## What is expected
For every record that follows, transcribe the text exactly and leave any image out.

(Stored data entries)
──────────
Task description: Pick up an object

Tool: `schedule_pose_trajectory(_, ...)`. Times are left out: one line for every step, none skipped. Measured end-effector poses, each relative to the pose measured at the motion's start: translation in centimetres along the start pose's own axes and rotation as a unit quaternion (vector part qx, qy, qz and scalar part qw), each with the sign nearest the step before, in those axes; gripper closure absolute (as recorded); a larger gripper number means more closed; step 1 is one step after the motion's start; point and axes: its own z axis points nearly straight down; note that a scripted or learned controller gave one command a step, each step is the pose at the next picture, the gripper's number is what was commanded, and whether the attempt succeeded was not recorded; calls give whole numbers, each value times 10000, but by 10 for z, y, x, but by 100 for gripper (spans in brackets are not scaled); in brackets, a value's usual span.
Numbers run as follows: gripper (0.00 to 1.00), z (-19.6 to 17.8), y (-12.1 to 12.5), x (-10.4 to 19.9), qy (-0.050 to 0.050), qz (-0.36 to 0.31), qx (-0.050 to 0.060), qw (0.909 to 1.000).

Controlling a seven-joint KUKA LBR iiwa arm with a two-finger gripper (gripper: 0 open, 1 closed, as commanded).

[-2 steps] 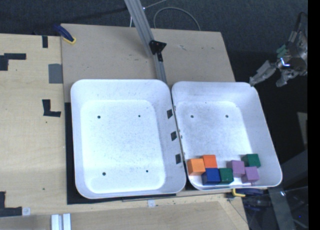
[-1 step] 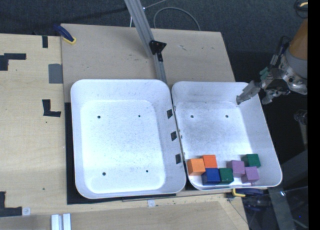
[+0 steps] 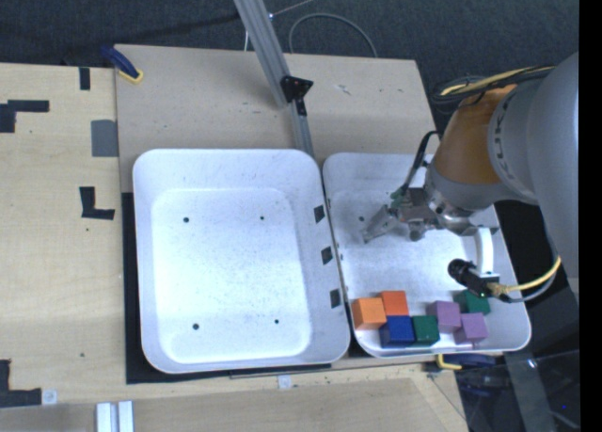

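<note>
White plastic forms both bins on the surface (image 3: 216,110); the left bin (image 3: 150,176) lies at 9 o'clock of the right bin (image 3: 362,171). The claw (image 3: 378,226) is positioned over the bare upper floor of the right bin, its fingers spread apart and released, with nothing seen between them. Small blocks are clustered along the near wall of the right bin: an orange block (image 3: 370,312), a red-orange block (image 3: 395,303), a blue block (image 3: 400,330), a green block (image 3: 426,328), two purple blocks (image 3: 449,312) and a dark green block (image 3: 477,303). From the claw, the cluster lies at roughly 5 o'clock, apart from it; the orange block is judged nearest. A descent at the present position would be expected to close on nothing; travel toward 5 o'clock is judged necessary first.
</note>
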Motion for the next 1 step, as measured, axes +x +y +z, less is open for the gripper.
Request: schedule_pose_trajectory(0, 8, -44, 0, -10, 20, -12, 10000)
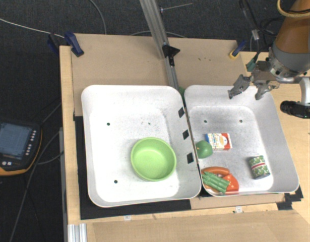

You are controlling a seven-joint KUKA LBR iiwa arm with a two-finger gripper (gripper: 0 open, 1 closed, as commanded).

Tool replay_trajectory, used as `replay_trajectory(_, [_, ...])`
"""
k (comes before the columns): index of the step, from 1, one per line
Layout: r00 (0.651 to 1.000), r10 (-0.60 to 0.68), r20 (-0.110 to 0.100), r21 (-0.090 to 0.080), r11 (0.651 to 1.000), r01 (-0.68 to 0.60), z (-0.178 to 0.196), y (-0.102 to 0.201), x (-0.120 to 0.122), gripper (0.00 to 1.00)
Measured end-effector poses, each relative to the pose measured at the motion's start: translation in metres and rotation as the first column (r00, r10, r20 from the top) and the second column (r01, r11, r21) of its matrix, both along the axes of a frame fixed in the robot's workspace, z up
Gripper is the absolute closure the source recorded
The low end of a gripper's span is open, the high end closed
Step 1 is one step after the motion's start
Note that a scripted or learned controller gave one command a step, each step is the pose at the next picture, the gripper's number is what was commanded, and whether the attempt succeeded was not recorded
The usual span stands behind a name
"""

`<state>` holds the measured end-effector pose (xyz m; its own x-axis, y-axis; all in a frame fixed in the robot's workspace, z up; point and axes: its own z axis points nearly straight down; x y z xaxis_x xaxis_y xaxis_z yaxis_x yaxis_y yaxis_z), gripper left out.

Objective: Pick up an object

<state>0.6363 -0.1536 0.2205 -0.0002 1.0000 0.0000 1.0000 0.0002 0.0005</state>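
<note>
Hovering above the far edge of the right bin (275, 115), near its far-right corner: the end effector (249, 91), fingers spread wide and gripping nothing. Hanging well clear of the bin floor, and well apart from every candidate object. Judging from that, sitting at the very start of the job: no object lifted, none touched, no descent begun. Still remaining, by the look of it: choosing a target, travelling nearward over it, lowering, closing, and raising.

Lying in the right bin, four things. Resting near the middle, one small carton (218, 141) with a red and white face. Sitting just left of it, against the bin's left wall, one green ball (203, 148). Lying at the near edge, one red and green toy vegetable (220, 181), looking like a single bundled piece though hard to tell at this size. Standing toward the near-right corner, one small green can (258, 167), apart from the others.

Sitting in the left bin (119, 115), toward its near-right part, one green bowl (153, 159), mouth up and holding nothing visible.

Counting up: two white bins side by side on the desk (119, 54), five loose things in all, one of each kind. Being closest to the end effector, and standing free of neighbours: the carton, probably the easiest pick.
</note>
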Motion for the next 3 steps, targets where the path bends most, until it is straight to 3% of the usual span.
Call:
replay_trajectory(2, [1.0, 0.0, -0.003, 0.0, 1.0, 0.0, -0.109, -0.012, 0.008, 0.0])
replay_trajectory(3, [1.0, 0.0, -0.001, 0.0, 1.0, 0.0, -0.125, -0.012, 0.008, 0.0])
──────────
## Answer box
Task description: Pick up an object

Tool: `schedule_pose_trajectory(_, ...)`. Times are left out: one line for every step, none skipped. Measured end-effector poses, each relative to the pose measured at the motion's start: translation in centimetres along the start pose's own axes and rotation as a unit quaternion (vector part qx, qy, qz and scalar part qw), each with the sign nearest the step before, in those axes; gripper closure absolute (as recorded); a larger gripper number means more closed; step 1 is one step after the motion's start; point and axes: its own z axis points nearly straight down; note that a scripted or learned controller gave one command a step, each step is the pose at the next picture, the gripper's number is what was commanded, and whether the attempt succeeded was not recorded; calls give whole numbers, each value times 10000, but by 10 for z, y, x, but by 100 for gripper (spans in brackets are not scaled); in brackets, a value's usual span.
Numbers run as follows: gripper (0.00 to 1.00), z (-19.6 to 17.8), y (-12.1 to 12.5), x (-10.4 to 19.9), qy (-0.050 to 0.050), qz (-0.36 to 0.31), qx (-0.050 to 0.060), qw (0.909 to 1.000).

Controlling a seven-joint KUKA LBR iiwa arm with a two-finger gripper (gripper: 0 open, 1 closed, as commanded).

[-2 steps] 
[-1 step] 
[+0 steps] 

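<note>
White plastic forms both bins on the surface (image 3: 216,110); the left bin (image 3: 150,176) lies at 9 o'clock of the right bin (image 3: 362,171). The claw (image 3: 378,226) is positioned over the bare upper floor of the right bin, its fingers spread apart and released, with nothing seen between them. Small blocks are clustered along the near wall of the right bin: an orange block (image 3: 370,312), a red-orange block (image 3: 395,303), a blue block (image 3: 400,330), a green block (image 3: 426,328), two purple blocks (image 3: 449,312) and a dark green block (image 3: 477,303). From the claw, the cluster lies at roughly 5 o'clock, apart from it; the orange block is judged nearest. A descent at the present position would be expected to close on nothing; travel toward 5 o'clock is judged necessary first.
</note>
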Motion for the next 1 step, as measured, axes +x +y +z, less is open for the gripper.
Request: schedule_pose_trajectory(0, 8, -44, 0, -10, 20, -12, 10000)

You are controlling a seven-joint KUKA LBR iiwa arm with a two-finger gripper (gripper: 0 open, 1 closed, as commanded).

Tool replay_trajectory, used as `replay_trajectory(_, [_, ...])`
"""
k (comes before the columns): index of the step, from 1, one per line
Layout: r00 (0.651 to 1.000), r10 (-0.60 to 0.68), r20 (-0.110 to 0.100), r21 (-0.090 to 0.080), r11 (0.651 to 1.000), r01 (-0.68 to 0.60), z (-0.178 to 0.196), y (-0.102 to 0.201), x (-0.120 to 0.122), gripper (0.00 to 1.00)
Measured end-effector poses, each relative to the pose measured at the motion's start: translation in metres and rotation as the first column (r00, r10, r20 from the top) and the second column (r01, r11, r21) of its matrix, both along the axes of a frame fixed in the robot's workspace, z up
Gripper is the absolute closure the source recorded
The low end of a gripper's span is open, the high end closed
Step 1 is one step after the motion's start
Note that a scripted or learned controller gave one command a step, each step is the pose at the next picture, the gripper's number is what was commanded, and whether the attempt succeeded was not recorded
The usual span stands behind a name
"""

`<state>` holds the measured end-effector pose (xyz m; its own x-axis, y-axis; all in a frame fixed in the robot's workspace, z up; point and axes: its own z axis points nearly straight down; x y z xaxis_x xaxis_y xaxis_z yaxis_x yaxis_y yaxis_z), gripper left out.

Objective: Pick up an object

<state>0.6363 -0.1536 0.2205 -0.0002 1.0000 0.0000 1.0000 0.0002 0.0005</state>
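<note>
Hovering above the far edge of the right bin (275, 115), near its far-right corner: the end effector (249, 91), fingers spread wide and gripping nothing. Hanging well clear of the bin floor, and well apart from every candidate object. Judging from that, sitting at the very start of the job: no object lifted, none touched, no descent begun. Still remaining, by the look of it: choosing a target, travelling nearward over it, lowering, closing, and raising.

Lying in the right bin, four things. Resting near the middle, one small carton (218, 141) with a red and white face. Sitting just left of it, against the bin's left wall, one green ball (203, 148). Lying at the near edge, one red and green toy vegetable (220, 181), looking like a single bundled piece though hard to tell at this size. Standing toward the near-right corner, one small green can (258, 167), apart from the others.

Sitting in the left bin (119, 115), toward its near-right part, one green bowl (153, 159), mouth up and holding nothing visible.

Counting up: two white bins side by side on the desk (119, 54), five loose things in all, one of each kind. Being closest to the end effector, and standing free of neighbours: the carton, probably the easiest pick.
</note>
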Motion for the next 3 steps, targets where the path bends most, until it is straight to 3% of the usual span.
Call:
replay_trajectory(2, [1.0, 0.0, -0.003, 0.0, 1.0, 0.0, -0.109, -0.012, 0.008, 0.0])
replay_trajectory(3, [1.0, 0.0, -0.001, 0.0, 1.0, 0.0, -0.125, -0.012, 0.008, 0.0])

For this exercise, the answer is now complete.